Product of Array Except Self

Problem Statement

Given an integer array nums, return an array answer such that answer[i] is equal to the product of all the elements of nums except nums[i].

Solve Here: Product of Array Except Self

Constraints:

• The product of any prefix or suffix of nums is guaranteed to fit in a 32-bit integer.
• You must write an algorithm that runs in O(n) time and without using the division operation.

Examples:

Input	Output
nums = [1,2,3,4]	[24,12,8,6]
nums = [-1,1,0,-3,3]	[0,0,9,0,0]

Edge Cases:

1. Single element array: If nums has only one element, the result should be an empty array.
2. Array contains zeros: When the array contains one or more zeros, the product for non-zero elements will be 0, except where nums[i] itself is zero.

Solution Approaches:

1. Brute Force

• Description:
  • For each element, iterate through the entire array and compute the product of all elements except the current one.
  • This approach checks all combinations, making it a simple but inefficient solution.
• Time Complexity: O(n²) – For each element in the array, we iterate through the rest of the array.
• Space Complexity: O(n) – We store the result in a separate array.

fun productExceptSelf(nums: IntArray): IntArray {
    val res = IntArray(nums.size)
    for(i in nums.indices) {
        var prod = 1
        for(j in nums.indices) {
            if(i != j) prod *= nums[j]
        }
        res[i] = prod
    }
    return res
}

Explanation: For each index i, the algorithm multiplies all elements in nums except nums[i]. This requires nested loops, resulting in O(n²) time complexity.

2. Using Division

• Description:
  • First, calculate the product of all elements in the array.

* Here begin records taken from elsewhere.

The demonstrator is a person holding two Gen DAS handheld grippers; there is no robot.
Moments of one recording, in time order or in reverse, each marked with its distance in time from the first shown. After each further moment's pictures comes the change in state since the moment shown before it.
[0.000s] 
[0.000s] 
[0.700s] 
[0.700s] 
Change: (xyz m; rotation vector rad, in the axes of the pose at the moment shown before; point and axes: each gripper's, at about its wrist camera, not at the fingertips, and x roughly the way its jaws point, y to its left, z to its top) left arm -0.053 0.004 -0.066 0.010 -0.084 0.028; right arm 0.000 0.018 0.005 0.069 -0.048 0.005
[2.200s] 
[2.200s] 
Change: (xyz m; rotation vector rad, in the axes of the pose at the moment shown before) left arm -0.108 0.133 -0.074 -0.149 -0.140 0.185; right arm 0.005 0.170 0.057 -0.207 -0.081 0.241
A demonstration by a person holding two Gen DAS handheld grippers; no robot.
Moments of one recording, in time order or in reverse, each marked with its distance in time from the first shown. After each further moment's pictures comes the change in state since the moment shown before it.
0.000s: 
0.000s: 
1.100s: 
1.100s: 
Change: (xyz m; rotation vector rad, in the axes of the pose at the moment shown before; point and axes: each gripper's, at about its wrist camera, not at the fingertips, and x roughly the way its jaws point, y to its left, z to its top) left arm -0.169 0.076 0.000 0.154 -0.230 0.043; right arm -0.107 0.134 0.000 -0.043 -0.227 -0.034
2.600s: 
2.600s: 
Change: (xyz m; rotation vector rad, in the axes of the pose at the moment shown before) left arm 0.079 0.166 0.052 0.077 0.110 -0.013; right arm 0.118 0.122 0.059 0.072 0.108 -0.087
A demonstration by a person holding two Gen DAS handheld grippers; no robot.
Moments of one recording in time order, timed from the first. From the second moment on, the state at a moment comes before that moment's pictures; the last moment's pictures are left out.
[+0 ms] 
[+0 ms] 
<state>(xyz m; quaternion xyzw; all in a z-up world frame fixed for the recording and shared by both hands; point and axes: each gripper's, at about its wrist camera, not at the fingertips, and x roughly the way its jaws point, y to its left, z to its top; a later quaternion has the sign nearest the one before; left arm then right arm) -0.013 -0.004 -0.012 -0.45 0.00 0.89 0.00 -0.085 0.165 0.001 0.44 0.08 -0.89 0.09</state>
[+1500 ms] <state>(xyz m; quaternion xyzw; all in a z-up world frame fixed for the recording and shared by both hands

Then, for each element at index i, divide the total product by nums[i].
  • Although not allowed by the problem’s constraints, this solution is included for understanding.
• Time Complexity: O(n) – Two passes through the array (one to compute the product, one to divide).
• Space Complexity: O(n) – The result array.

fun productExceptSelf(nums: IntArray): IntArray {
    val totalProduct = nums.fold(1) { prod, num -> prod * num }
    val res = IntArray(nums.size)

    for (i in nums.indices) {
        res[i] = totalProduct / nums[i]
    }

    return res
}

Explanation: Calculate the total product of the array, then divide by each element to get the result. This approach has O(n) time complexity but uses division, which violates the problem constraints.

3. Two Arrays Products

• Description:
  • Create separate arrays for left and right products.
  • Combine them to get the final result.
• Time Complexity: O(n) – Three passes through the array.
• Space Complexity: O(n) – Three arrays used.

fun productExceptSelf(nums: IntArray): IntArray {
    val n = nums.size
    val leftProducts = IntArray(n) { 1 }
    val rightProducts = IntArray(n) { 1 }
    val result = IntArray(n)
    
    for (i in 1 until n) {
        leftProducts[i] = leftProducts[i-1] * nums[i-1]
    }
    
    for (i in n-2 downTo 0) {
        rightProducts[i] = rightProducts[i+1] * nums[i+1]
    }
    
    for (i in nums.indices) {
        result[i] = leftProducts[i] * rightProducts[i]
    }
    
    return result
}

Explanation: Uses two arrays to store products from both directions, then combines them to get the final result without using division.

4. Space-Optimized Products

• Description:
  • Optimize the previous approach by using only the output array.
  • Calculate products in-place using two passes.
• Time Complexity: O(n) – Two passes through the array.
• Space Complexity: O(1) – Only the output array used.

fun productExceptSelf(nums: IntArray): IntArray {
    val res = IntArray(nums.size)

    var prefix = 1
    for (i in 0 until nums.size) {
        res[i] = prefix
        prefix *= nums[i]
    }

    var postfix = 1
    for (i in nums.size - 1 downTo 0) {
        res[i] *= postfix
        postfix *= nums[i]
    }

    return res
}

Explanation: Uses the result array to store intermediate products and combines them in-place, achieving optimal space complexity.

Complexity Comparison:

Approach	Time Complexity	Space Complexity
Brute Force	O(n²)	O(n)
Division	O(n)	O(n)
Two Arrays Products	O(n)	O(n)
Space-Optimized Products	O(n)	O(1)

Conclusion:

The space-optimized products approach provides the optimal solution with O(n) time complexity and O(1) space complexity while meeting all problem constraints.